FIG. 1 is a block diagram showing the hardware configuration of an embodiment of the present invention, FIG. 2 is a block diagram showing the software functional configuration of the embodiment, and FIG.
A diagram showing an example of the on-information LOD, FIG. 4 is a diagram showing three examples of the line-on information display screen on the terminal unit in the same embodiment, and FIG. 5 is a diagram showing an example of the carry-in card CAR in the same embodiment.
It is a figure showing an example of D. Figure 1 1.2...Host computer, 3...External storage device, 4...Communication control device, 6-1 to 6-N...Modem, 7 -1 to 7-N...Terminal unit.

Claims (1)

[Claims] Consisting of a host computer that orders parts necessary for vehicle production from each import source, and a terminal device connected to the host computer via a line and installed at each import source.

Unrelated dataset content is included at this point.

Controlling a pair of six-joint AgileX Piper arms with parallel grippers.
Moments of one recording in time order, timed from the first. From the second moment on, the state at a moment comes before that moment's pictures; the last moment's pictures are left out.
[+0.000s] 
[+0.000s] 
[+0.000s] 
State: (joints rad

The synchronous delivery system includes a receiving means for receiving line-on information, which is information supplied from a means for managing a production line and representing the attributes of each vehicle introduced into the production line, and a receiving means for receiving line-on information that is registered in advance in a storage means. a parts development means that refers to the stored parts information for each vehicle model and develops the line-on information into delivery instruction information for ordering parts; and a terminal installed at each delivery source to convert the delivery instruction information to the delivery instruction information. A distribution means for distributing data to each device; a terminal processing means provided for each terminal device for generating a carry-in instruction sheet according to the delivered carry-in instruction information; and a terminal processing means for inspecting parts carried in according to the carried-in instruction information. A synchronous carry-in system characterized by comprising: a carry-in management means for checking the carry-in status of parts.